Pour en revenir au cinéma, à la mise en scène, et aux stratégies ludiques d’appropriation (l’artiste titre régulièrement ses expositions par des titres de films), on pourrait dire de ces œuvres, en dépit de leurs lignes blanches posées de manière anarchique, qu’elles sont des Macadam à deux-voies [2], des routes à double-sens où il est possible de se croiser mais aussi de conduire côte à côte pour faire la course puis gagner, perdre ou disparaître. A l’instar des peintures de Fredrik Værslev qui ne représentent que ce qu’elles sont, le titre du film de Monte Hellman annonce d’un côté le sujet du film, la redondance du paysage et de cette vision quasi-continue de la route. Et de l’autre côté, “Macadam à deux voies” c’est aussi l’expression qui synthétise toute la banalité (mais assumée et célébrée) du motif et par analogie des motifs des peintures de Fredrik Værslev. De cette étrange idée de vacuité se dégage une poésie à la fois nihiliste et pleine de promesses, une oscillation perpétuelle, subtilement orchestrée, entre vide et plénitude.

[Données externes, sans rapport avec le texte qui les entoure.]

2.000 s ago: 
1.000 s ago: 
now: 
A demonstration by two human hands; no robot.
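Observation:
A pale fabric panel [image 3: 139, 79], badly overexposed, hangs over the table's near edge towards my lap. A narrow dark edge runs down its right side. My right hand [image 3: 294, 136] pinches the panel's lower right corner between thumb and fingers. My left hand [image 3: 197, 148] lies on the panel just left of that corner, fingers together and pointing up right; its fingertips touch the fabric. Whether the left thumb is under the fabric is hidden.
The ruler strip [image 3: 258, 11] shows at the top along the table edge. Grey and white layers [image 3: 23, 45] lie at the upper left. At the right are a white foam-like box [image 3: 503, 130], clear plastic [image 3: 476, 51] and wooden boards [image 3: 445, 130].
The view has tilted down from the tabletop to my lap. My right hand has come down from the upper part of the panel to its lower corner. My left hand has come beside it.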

Commissaire associée : Caroline Soyez-Petithomme
Publication aux éditions Mousse Publishing
en collaboration avec Museo Marino Marini – Florence, Standard – Oslo, Andrews Kreps – New York & Gio Marconi – Milan.
[1] Hubert Damisch, “Remarks on Abstraction”, traduit du français par Rosalind Krauss, in October, n°127, Winter 2009, Massachusetts Institute of Technology Press, p136.
[2] Two-Lane Blacktop titre, en anglais, film de Monte Hellman de 1971.